The Chattanooga Football Club uses "Better Together" as a Twitter hashtag.
On Saturday, together meant the primary two clubs — one trending upward after a number of lean years, the other in the process of building from the bottom after starting over — playing back-to-back matches at Finley Stadium in a rare doubleheader.
The expectation is for the women's club to eventually get back into the top level of contention in the Women's Premier Soccer League after not having a team since 2018, when it won a conference championship.

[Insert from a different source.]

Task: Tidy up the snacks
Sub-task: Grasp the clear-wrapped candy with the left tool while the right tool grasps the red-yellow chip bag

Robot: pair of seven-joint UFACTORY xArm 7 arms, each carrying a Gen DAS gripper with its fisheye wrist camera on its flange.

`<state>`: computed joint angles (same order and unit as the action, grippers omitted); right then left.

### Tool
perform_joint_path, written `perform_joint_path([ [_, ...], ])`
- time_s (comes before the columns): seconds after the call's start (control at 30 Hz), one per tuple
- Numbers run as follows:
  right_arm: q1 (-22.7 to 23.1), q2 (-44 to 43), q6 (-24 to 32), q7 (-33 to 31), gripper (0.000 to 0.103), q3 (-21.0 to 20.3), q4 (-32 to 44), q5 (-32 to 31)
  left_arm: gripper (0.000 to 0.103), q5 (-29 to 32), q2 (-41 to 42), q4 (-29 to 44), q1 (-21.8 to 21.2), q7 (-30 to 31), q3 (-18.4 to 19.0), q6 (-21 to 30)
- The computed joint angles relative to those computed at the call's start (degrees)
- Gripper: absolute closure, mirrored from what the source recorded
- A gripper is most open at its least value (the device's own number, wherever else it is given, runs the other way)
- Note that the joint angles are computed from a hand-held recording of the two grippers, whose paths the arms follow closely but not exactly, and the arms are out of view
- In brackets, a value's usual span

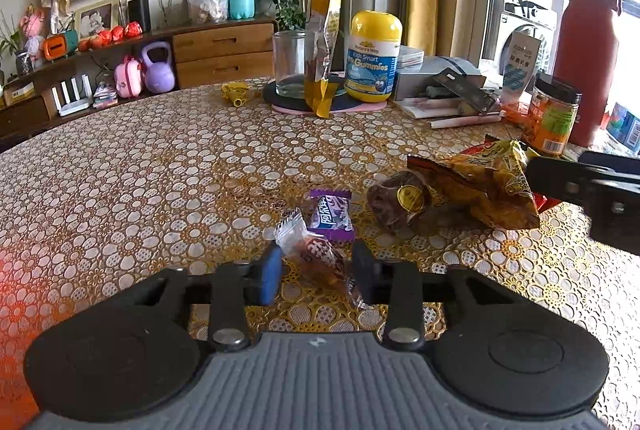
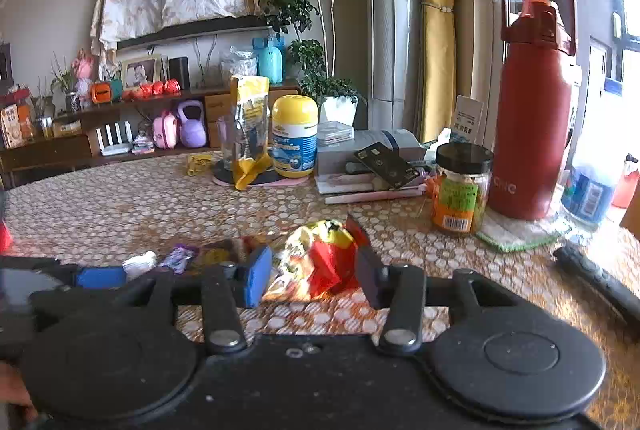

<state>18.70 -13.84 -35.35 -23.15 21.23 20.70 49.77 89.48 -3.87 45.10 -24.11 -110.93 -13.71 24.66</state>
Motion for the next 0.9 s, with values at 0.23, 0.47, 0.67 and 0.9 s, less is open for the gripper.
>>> perform_joint_path([
  [0.23,-1.1,4.7,0.7,-3.0,0.022,-1.1,4.0,-2.5,0.073,0.8,-2.0,-1.4,0.9,-1.0,0.5,-3.1],
  [0.47,2.2,12.0,-1.1,-17.6,0.017,-2.2,10.3,6.8,0.073,0.9,-4.1,-2.5,1.5,-1.0,0.0,-4.4],
  [0.67,6.8,14.0,-2.7,-22.7,0.036,-5.6,12.4,13.0,0.073,0.4,-5.9,-3.5,1.7,0.2,-0.7,-4.0],
  [0.9,7.3,10.0,-0.7,-15.8,0.055,-6.5,8.8,10.3,0.073,-2.7,-10.3,-6.6,2.2,2.9,-1.7,-4.5],
])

The Chattanooga FC men won the Southeast Conference of the National Premier Soccer League in 2019, but they've been trying to find their way since moving to the professional ranks a year later with the National Independent Soccer Association. The support has been there, but the wins have been much harder to come by and the postseason success — a staple of CFC's time as an amateur team — hasn't been there yet.
Saturday's doubleheader — the women lost 2-1 to Alabama Soccer Club before the men defeated AC Syracuse 3-0 — was about promotion of the game but in many ways a normal game day, with spectators trickling in and out and the Chattahooligans fan group pounding their infamous drum.

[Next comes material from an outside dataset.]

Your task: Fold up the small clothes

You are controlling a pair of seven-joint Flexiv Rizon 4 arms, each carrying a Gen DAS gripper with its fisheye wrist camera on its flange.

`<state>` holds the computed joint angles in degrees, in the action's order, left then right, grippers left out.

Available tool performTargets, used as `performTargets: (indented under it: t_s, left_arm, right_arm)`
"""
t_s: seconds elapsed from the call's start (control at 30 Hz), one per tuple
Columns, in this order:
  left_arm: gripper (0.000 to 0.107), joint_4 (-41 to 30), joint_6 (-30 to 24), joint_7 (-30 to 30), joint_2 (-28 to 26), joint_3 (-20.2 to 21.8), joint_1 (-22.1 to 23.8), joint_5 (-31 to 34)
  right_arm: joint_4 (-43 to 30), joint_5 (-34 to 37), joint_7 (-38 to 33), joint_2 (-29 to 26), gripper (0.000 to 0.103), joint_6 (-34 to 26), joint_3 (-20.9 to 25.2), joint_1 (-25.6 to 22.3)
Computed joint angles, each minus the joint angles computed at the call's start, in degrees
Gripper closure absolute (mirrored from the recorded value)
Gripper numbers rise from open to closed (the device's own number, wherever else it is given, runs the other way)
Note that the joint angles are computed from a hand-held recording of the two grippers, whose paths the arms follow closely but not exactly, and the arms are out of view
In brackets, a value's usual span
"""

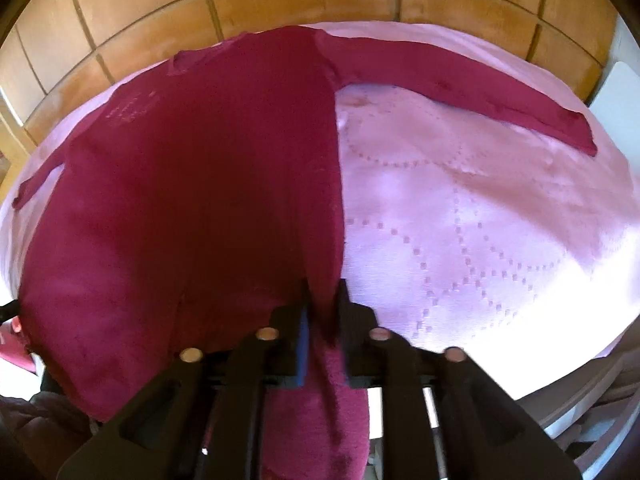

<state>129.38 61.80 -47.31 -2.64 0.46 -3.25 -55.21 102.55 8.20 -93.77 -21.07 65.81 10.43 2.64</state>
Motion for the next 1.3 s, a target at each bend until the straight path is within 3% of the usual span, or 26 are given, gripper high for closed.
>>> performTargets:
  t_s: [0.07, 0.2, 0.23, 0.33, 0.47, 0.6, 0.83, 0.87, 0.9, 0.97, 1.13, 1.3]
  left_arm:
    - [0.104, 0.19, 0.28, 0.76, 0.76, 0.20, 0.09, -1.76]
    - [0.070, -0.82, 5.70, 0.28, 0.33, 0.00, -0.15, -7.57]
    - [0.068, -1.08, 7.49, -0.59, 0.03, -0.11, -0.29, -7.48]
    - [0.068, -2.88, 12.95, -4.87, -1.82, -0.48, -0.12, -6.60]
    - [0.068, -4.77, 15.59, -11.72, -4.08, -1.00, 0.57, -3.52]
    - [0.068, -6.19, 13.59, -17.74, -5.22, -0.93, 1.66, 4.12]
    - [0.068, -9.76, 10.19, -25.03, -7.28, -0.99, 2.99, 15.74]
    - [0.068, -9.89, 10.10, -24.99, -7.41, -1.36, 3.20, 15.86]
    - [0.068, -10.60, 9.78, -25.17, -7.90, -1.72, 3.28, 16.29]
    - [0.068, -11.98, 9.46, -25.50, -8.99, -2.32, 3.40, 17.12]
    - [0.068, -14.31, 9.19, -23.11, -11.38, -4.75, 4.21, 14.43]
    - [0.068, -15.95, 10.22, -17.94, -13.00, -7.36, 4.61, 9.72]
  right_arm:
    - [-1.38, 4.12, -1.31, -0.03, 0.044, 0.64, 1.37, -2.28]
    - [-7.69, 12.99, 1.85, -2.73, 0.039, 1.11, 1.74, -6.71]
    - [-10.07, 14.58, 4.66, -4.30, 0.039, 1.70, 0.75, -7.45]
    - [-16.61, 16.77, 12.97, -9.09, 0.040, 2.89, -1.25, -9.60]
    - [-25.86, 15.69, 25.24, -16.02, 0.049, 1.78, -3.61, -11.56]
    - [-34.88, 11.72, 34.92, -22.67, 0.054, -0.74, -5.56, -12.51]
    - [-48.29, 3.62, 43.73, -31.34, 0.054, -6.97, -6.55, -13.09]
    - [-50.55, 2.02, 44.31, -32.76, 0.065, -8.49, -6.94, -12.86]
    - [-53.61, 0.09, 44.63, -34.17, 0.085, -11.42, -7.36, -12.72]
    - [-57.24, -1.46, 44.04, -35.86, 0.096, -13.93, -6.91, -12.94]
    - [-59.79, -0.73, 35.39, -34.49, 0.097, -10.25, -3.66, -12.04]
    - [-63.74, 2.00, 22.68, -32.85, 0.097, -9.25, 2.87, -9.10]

"I think that's one thing that CFC supporters champion," said women's coach Randy Douglas, whose team fell to 1-3 and returns to competition with Wednesday's 7:30 p.m. home match against the Nashville Rhythm. "We owe it to at least play our tails off, so that much of it's good. Now, whether or not we were good with all our decisions, we can look at those and we can try to fix some stuff."
Douglas has noticed improvement since the season opener three weeks ago.

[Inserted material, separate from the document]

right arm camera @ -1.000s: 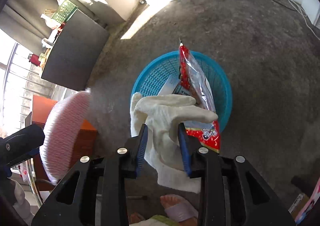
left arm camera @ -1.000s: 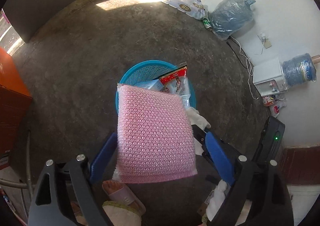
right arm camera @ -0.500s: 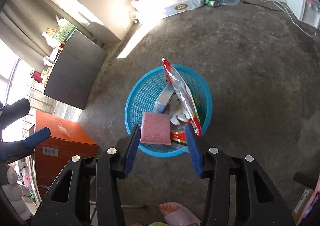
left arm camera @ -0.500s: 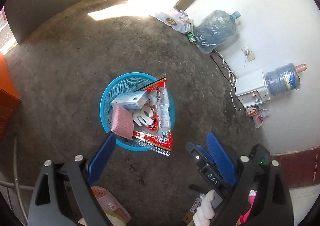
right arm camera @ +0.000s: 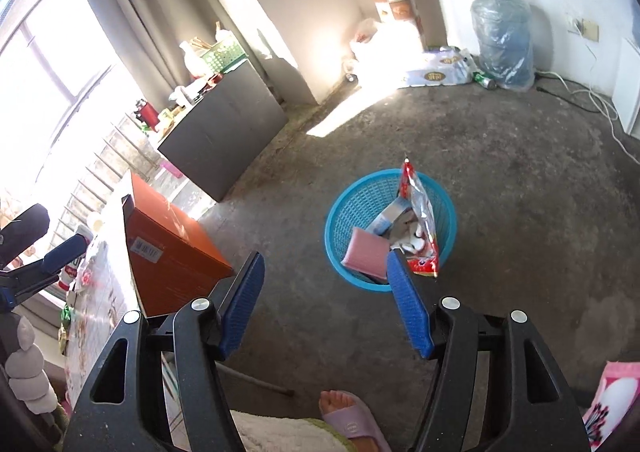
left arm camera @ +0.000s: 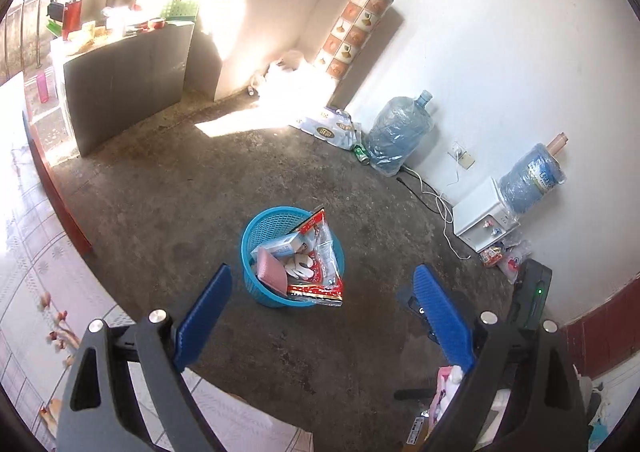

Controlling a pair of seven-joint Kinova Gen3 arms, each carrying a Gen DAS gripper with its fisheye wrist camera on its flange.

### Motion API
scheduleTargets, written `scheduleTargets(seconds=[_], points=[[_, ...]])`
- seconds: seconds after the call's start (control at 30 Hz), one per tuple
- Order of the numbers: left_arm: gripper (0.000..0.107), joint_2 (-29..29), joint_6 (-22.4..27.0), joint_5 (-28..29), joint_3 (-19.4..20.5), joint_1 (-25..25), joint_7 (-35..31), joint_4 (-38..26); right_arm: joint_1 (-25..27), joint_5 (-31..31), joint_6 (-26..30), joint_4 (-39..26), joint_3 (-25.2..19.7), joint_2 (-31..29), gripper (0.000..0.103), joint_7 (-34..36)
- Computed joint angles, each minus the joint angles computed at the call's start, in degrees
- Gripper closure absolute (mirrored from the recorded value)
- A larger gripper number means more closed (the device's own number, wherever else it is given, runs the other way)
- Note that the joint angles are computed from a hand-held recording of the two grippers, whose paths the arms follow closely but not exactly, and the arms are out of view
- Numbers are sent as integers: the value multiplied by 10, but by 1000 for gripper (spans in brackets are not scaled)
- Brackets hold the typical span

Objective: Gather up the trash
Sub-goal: 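Move both tools back to the table toward the bottle and plastic bag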

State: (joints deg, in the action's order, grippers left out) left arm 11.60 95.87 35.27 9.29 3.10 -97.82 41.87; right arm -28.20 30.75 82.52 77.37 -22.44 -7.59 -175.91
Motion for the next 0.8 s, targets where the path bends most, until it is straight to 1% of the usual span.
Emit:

"We see the practice everyday," he said. "We see it from game to game, even though we didn't get the result today. I don't know what the expectations are in year one coming back, but mine was to be competitive, work our tails off and get respect."
CFC men's coach Rod Underwood and his staff were sitting near the locker room and observing the women's match. The men's team has been highly visible during the women's relaunch, which is important because on the women's side, it feels a bit like 2009, when the men's team was formed and crowds weren't nearly what they've become now.
"The important part of it is that days like today grow the future of the game, because young girls now can look at the other older girls that are playing and say 'I have an opportunity,'" Underwood said. "It's all about access, right? Because without access, the game doesn't grow, and so these girls are given the opportunity for access to really let these young girls see that there's opportunity and that's really important access. We talk about diversity, equity, inclusion, and all that starts with equal access."
Underwood has had his team clicking as of late, winning four consecutive matches and now sitting atop the NISA East Division with a 5-1-1 record, with their 16 points in the standings one more than Michigan Stars FC.
"We really haven't changed," Underwood said. "What we have done is, we evaluated games and we looked at where to put the guys in the best spots and tweaking, and the reality is most guys were in the same spot. It's just tweaking that spot.
"We're scoring goals because we're getting chances and playing with a bunch of confidence."
The CFC men are starting to regain the previous standard. It may take a while, but the women may soon join them.
And then they will truly be "Better Together."